Example 4. Confirmation of Relationship Between Anticancer Agent-Resistance and Clinical-Pathological Parameters and ALDH1(+)-Related MicroRNA
(71) In this Example, qRT-PCR was performed on ovarian cancer cells and 34 ovarian cancer tumor samples, and their miRNA expression was investigated to evaluate influence of miRNA of Example 3 on chemoresistance of ovarian cancer. The miRNA expression levels of chemoresistant SKpac cell lines were compared with levels of chemosensitive SKOV3 cell lines. As a result, as shown in FIG. 13A, among the miRNAs, expression levels of miR-23b (2.8-fold, p=0.039), miR-27b (3.5-fold, p=0.007), miR-346 (2.7-fold, p=0.02), and miR-503 (2.2-fold, p=0.049) in SKpac cell lines were observed significantly higher compared with those of the SKOV3 cell lines. Also, a relative expression level of the mRNA was obtained by comparing with normal epithelial cells to compare expression levels between a chemoresistant group and a chemosensitive group in human ovarian cancer tissue samples.

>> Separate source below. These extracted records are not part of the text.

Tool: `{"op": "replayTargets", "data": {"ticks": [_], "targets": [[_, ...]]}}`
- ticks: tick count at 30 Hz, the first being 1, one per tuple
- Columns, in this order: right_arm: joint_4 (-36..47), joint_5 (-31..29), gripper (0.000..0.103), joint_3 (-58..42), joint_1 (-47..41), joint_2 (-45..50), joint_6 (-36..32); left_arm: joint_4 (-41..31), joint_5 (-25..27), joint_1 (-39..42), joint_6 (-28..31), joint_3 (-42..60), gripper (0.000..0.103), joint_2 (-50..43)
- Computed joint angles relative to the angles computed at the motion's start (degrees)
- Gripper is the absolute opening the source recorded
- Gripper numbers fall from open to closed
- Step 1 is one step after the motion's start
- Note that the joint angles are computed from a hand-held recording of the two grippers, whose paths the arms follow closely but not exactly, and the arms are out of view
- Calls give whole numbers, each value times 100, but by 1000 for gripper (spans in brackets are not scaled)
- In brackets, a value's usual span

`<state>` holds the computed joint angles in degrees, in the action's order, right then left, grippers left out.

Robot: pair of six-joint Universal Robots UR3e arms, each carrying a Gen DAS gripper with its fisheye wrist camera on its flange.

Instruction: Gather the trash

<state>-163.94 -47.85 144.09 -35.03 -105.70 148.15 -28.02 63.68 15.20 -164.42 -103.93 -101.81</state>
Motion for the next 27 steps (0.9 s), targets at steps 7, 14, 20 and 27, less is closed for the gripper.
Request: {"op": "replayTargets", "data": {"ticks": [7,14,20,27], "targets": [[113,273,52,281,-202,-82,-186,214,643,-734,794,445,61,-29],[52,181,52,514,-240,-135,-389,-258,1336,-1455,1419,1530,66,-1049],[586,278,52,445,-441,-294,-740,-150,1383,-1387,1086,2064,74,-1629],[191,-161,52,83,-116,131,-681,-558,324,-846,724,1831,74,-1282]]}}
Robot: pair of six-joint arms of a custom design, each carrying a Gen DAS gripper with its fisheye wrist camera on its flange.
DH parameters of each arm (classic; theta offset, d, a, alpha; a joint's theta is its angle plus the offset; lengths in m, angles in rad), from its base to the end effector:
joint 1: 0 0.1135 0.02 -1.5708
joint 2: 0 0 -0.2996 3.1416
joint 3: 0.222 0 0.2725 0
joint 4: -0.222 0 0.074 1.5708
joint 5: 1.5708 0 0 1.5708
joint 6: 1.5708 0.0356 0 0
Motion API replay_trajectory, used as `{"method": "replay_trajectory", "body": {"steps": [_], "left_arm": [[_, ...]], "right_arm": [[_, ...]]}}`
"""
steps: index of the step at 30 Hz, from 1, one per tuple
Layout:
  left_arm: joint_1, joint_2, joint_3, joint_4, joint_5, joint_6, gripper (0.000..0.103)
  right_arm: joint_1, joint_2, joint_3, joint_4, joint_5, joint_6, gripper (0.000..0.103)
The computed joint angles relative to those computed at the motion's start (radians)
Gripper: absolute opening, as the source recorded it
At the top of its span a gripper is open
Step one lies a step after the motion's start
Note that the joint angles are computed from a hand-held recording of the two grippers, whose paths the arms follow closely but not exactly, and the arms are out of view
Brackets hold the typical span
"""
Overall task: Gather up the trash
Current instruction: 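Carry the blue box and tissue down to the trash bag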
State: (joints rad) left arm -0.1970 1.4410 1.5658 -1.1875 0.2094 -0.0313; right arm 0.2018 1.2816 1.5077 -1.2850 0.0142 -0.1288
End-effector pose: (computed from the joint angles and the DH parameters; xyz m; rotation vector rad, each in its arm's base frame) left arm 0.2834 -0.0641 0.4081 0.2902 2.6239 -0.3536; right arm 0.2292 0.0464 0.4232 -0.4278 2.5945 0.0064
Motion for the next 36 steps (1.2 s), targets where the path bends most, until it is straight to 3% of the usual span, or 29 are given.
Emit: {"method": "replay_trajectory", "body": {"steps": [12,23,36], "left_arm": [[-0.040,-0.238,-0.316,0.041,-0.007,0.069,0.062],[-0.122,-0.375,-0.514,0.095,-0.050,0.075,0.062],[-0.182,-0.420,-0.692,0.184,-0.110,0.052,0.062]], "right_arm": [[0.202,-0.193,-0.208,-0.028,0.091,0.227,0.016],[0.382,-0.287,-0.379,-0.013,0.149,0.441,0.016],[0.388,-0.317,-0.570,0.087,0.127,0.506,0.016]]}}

As a result, as shown in FIG. 13B, the expression levels of miR-23b (3.5-fold vs. 0.6-fold p=0.037), miR-27b (5.5-fold vs. 1.6-fold, p=0.040), and miR-424 (2.0-fold vs. 0.7-fold, p=0.047) were observed significantly high in the chemoresistant group as compared with those in the chemosensitive group. In addition, to evaluate the role of the miRNA in ovarian cancer, the relationship between expression of the mRNA and clinical-pathological parameters such as clinical stage progression and distant metastasis was confirmed. For the comparison, patients were classified into a miRNA high-expression group (1.5-fold or higher) and a miRNA low-expression group (1.5-fold or lower). As a result, as shown in FIGS. 13C and 13D, it was confirmed that high expression of miR-503 is significantly related to clinical stage progression (stages III and IV, p=0.033) and that high expression of miR-27a is significantly related to distant metastasis (p=0.046).